Your assignment: Repeat only what appears from the line containing "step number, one" through the last line of the listing below, exactly as written.

Dataset extract:

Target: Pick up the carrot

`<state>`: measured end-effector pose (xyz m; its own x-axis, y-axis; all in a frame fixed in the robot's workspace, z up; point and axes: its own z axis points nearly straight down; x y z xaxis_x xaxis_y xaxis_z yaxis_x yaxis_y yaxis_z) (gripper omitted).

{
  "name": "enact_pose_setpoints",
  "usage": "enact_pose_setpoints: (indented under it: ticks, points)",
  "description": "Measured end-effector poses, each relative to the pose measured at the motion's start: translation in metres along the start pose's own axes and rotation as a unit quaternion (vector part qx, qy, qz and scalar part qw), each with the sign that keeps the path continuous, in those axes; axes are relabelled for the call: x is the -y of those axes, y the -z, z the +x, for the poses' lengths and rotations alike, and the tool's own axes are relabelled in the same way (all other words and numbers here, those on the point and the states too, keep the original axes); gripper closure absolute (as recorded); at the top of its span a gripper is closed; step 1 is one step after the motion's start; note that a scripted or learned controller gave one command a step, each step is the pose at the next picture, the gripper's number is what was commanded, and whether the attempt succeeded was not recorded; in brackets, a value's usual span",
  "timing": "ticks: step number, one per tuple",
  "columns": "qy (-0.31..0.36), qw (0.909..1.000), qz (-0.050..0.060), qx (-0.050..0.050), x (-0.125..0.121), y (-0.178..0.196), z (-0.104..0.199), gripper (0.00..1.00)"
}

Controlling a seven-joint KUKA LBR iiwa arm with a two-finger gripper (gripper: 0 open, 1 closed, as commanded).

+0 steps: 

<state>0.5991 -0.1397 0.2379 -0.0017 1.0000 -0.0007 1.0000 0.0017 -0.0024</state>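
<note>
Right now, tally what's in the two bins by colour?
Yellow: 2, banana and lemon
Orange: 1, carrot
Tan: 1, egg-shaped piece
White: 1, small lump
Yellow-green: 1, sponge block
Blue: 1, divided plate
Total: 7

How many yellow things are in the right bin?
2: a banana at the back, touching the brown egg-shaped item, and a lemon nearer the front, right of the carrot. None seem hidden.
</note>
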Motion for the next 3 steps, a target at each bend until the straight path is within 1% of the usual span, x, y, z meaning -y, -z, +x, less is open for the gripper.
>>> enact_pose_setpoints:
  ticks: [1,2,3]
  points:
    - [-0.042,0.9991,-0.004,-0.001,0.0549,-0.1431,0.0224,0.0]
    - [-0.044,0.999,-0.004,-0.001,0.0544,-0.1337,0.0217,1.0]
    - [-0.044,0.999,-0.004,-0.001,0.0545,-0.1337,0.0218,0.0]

Exercise result:
  "timing": "ticks: step number, one per tuple",
  "columns": "qy (-0.31..0.36), qw (0.909..1.000), qz (-0.050..0.060), qx (-0.050..0.050), x (-0.125..0.121), y (-0.178..0.196), z (-0.104..0.199), gripper (0.00..1.00)"
}

Controlling a seven-joint KUKA LBR iiwa arm with a two-finger gripper (gripper: 0 open, 1 closed, as commanded).

+0 steps: 

<state>0.5991 -0.1397 0.2379 -0.0017 1.0000 -0.0007 1.0000 0.0017 -0.0024</state>
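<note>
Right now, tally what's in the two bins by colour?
Yellow: 2, banana and lemon
Orange: 1, carrot
Tan: 1, egg-shaped piece
White: 1, small lump
Yellow-green: 1, sponge block
Blue: 1, divided plate
Total: 7

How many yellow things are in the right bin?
2: a banana at the back, touching the brown egg-shaped item, and a lemon nearer the front, right of the carrot. None seem hidden.
</note>
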Motion for the next 3 steps, a target at each bend until the straight path is within 1% of the usual span, x, y, z meaning -y, -z, +x, less is open for the gripper.
>>> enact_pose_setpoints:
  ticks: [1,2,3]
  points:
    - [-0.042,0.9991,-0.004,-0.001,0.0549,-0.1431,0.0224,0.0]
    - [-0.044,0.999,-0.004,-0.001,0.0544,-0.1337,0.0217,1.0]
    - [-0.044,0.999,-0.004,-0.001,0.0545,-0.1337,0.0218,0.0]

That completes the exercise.